* _WHAT YOU SHOULD DO_
Sift the listing for lines that hold the string "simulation" and pull them out.

* _SUPPLIED DATA_
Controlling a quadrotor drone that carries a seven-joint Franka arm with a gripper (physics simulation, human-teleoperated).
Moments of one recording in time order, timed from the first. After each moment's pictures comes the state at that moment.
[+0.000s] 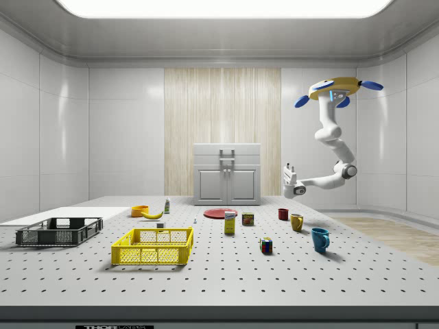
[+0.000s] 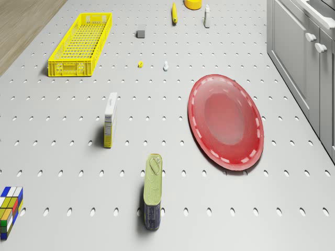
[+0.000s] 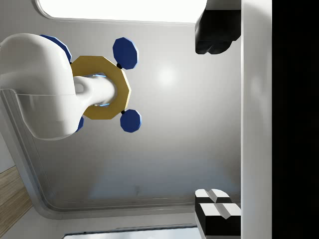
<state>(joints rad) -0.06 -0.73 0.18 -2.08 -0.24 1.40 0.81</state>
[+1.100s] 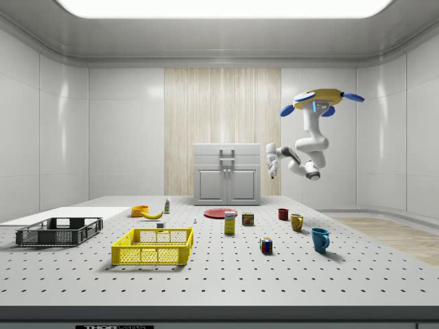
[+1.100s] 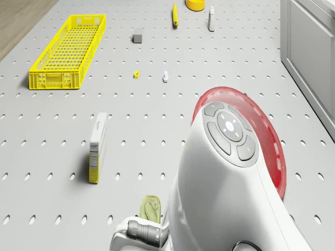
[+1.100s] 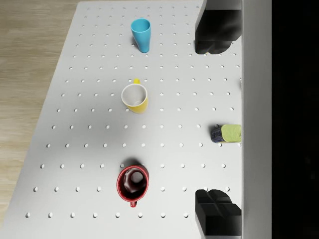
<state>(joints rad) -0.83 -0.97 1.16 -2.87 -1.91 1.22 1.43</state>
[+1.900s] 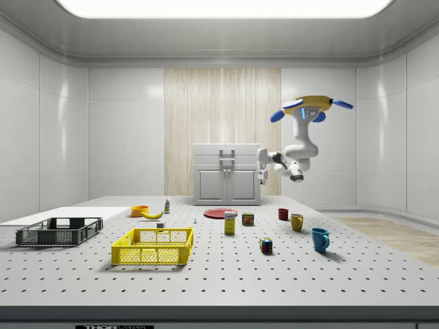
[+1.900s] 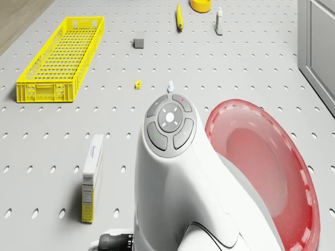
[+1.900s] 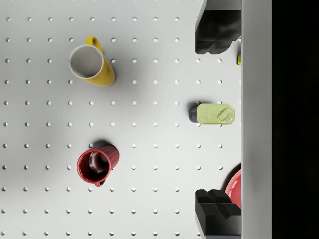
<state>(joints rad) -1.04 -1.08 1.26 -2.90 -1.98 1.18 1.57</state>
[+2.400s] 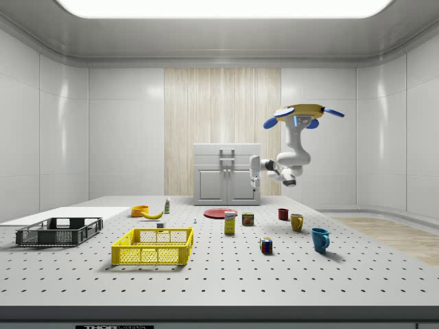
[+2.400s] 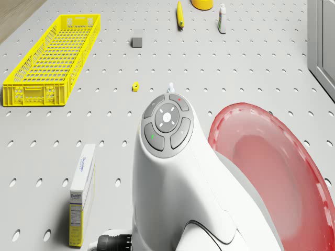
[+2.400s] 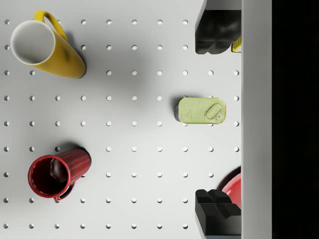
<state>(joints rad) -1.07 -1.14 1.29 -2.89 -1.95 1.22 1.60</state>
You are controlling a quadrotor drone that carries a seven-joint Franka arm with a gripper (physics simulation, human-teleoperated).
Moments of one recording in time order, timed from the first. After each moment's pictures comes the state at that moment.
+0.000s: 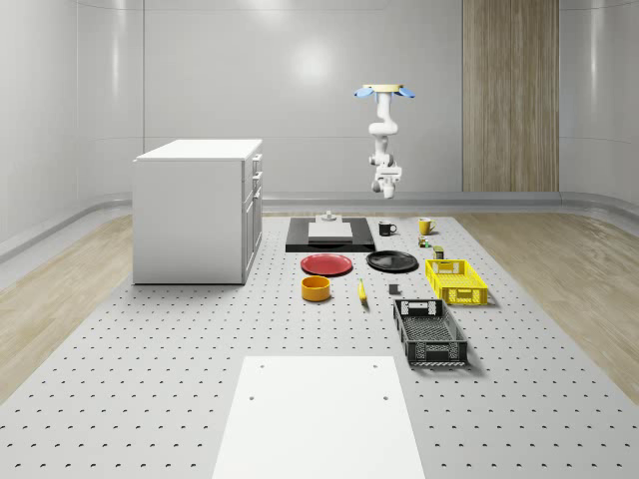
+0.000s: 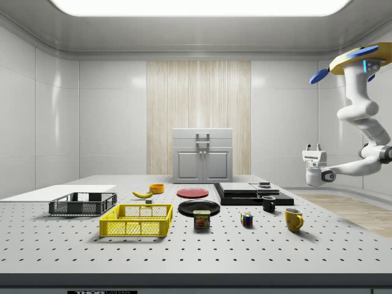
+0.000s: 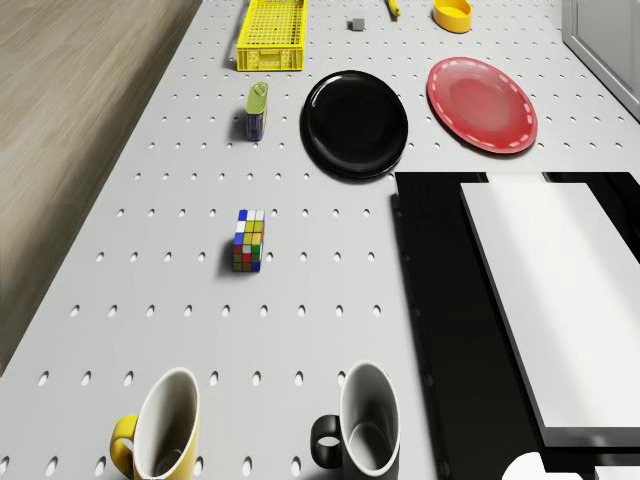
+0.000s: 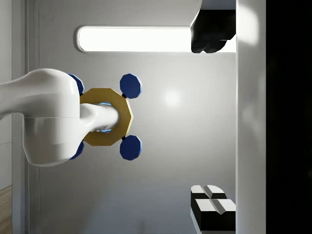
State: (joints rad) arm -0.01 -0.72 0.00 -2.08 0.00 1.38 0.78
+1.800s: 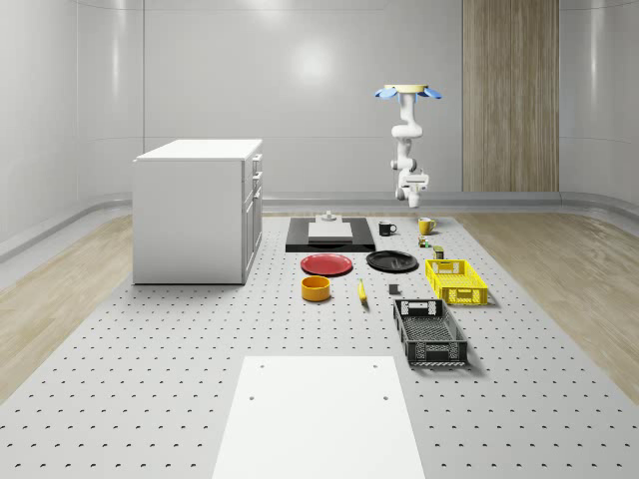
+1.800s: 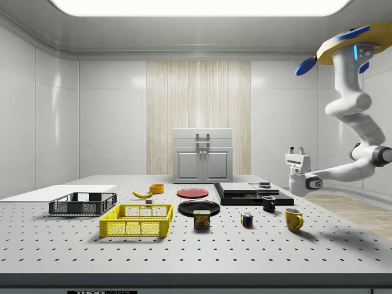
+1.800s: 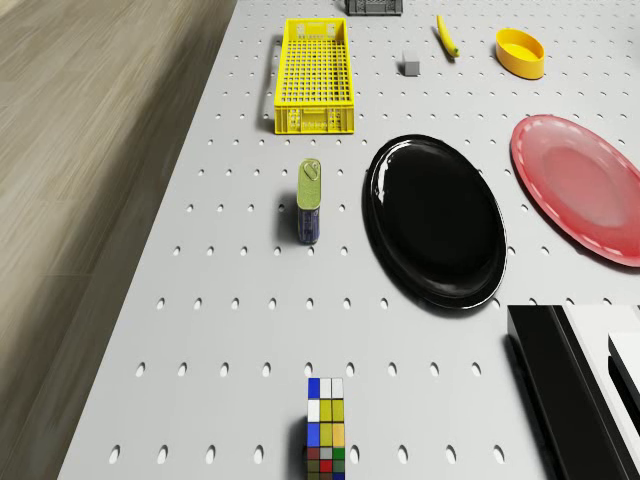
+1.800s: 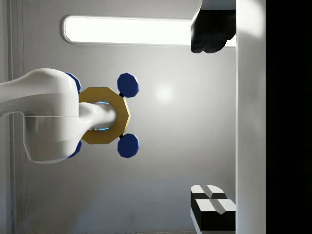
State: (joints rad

* _SOLUTION BELOW_
Controlling a quadrotor drone that carries a seven-joint Franka arm with a gripper (physics simulation, human-teleoperated).
You are controlling a quadrotor drone that carries a seven-joint Franka arm with a gripper (physics simulation, human-teleoperated).

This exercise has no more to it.